Occasionally, the dispenser will get clogged, so every few weeks, I will remove the SCOBY and wash the container before adding the fresh tea, but for the most part, the fresh tea just goes right in the top of the container and continues to feed the SCOBY.  This is the “continuous brew” method. 

*I mentioned earlier that you’ll leave some kombucha in the large container each week.  When you are bottling your kombucha in the swing-top bottles for the second fermentation, you won’t completely drain the container empty.  Leave a little of the kombucha in to help ferment the new batch of fresh tea each week.  I leave enough kombucha to cover the SCOBY and allow it to still float.  I don’t ever measure, but with the SCOBY still in the container, I’d say the container looks about 30% full. 

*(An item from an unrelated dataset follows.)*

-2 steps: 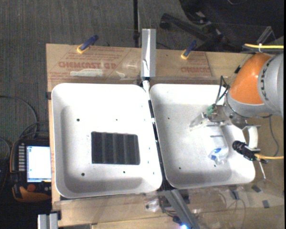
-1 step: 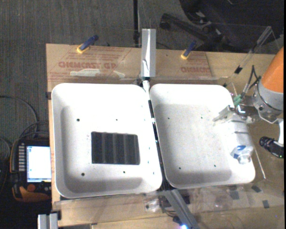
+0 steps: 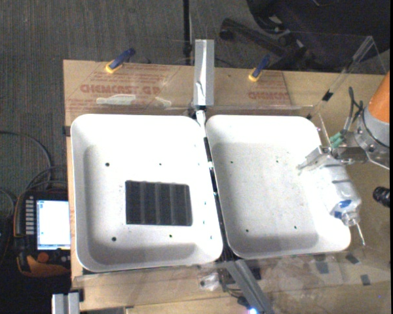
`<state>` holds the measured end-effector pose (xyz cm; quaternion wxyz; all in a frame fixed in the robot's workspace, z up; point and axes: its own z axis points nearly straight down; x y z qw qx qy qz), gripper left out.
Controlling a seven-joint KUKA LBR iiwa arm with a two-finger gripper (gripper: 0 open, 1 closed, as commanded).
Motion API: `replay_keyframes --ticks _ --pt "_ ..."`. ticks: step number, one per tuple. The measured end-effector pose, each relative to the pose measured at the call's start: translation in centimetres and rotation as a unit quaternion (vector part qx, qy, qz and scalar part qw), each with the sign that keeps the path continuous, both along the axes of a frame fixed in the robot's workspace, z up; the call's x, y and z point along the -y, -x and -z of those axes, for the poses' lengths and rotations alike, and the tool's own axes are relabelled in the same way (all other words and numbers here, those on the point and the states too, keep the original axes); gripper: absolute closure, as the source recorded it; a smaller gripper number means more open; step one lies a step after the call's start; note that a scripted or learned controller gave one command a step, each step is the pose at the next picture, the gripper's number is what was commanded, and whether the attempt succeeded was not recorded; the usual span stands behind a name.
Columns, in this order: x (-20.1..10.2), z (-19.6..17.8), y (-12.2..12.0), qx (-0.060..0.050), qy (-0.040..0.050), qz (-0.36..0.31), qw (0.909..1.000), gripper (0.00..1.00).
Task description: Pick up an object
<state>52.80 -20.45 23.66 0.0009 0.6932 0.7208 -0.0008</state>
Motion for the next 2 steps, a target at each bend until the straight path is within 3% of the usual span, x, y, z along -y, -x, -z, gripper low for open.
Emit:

There are lots of variables at work anytime you’re fermenting, so you may have to make adjustments to SCOBY size, the amount of kombucha you’re leaving in each week, room temp (is it too close to the oven?) if your kombucha is fermenting too quickly or not quickly enough.  The larger your SCOBY and the more kombucha left in the container, the more quickly your fresh tea will ferment.

As you’re brewing kombucha each week, your SCOBY will continue to grow.  Each week, the “mother” will make a new “baby” at the top of the jar.  I keep mine fairly large since I am brewing a pretty large amount of kombucha each week, but you will at some point need to reduce the size and give a SCOBY away… spread the kombucha love.

There are tons of articles online you can find about kombucha if you want to read instructions from other people or find out more on the health benefits.  

The flavor combinations are endless; here are just a few of our favorites:

  • root beer (using sno-cone syrup)
  • pina colada (“)
  • mango (Juicy Juice)
  • strawberry rose (mashed fresh berries + 1/8 tsp rose water)

We used to always use fresh or frozen mashed fruit to flavor our kombucha, but I sometimes had off results in the second fermentation, so we almost always use the flavor syrups and fruit juice now because it’s just so consistent.  However, I’ve already mentioned I wasn’t great at tracking or timing my fermentation previously anyway, so this could have been the source of the problem when I was using fresh fruit.  Lots of people use fresh fruits & herbs, so I’m not ruling that out as a good option!

BTW, we aren’t receiving any affiliate kick-backs for anything in the links above, just sharing them in hopes to save you time. 

Thanks for hanging in there with this longest post ever… we hope it’s been helpful, and happy kombucha-ing!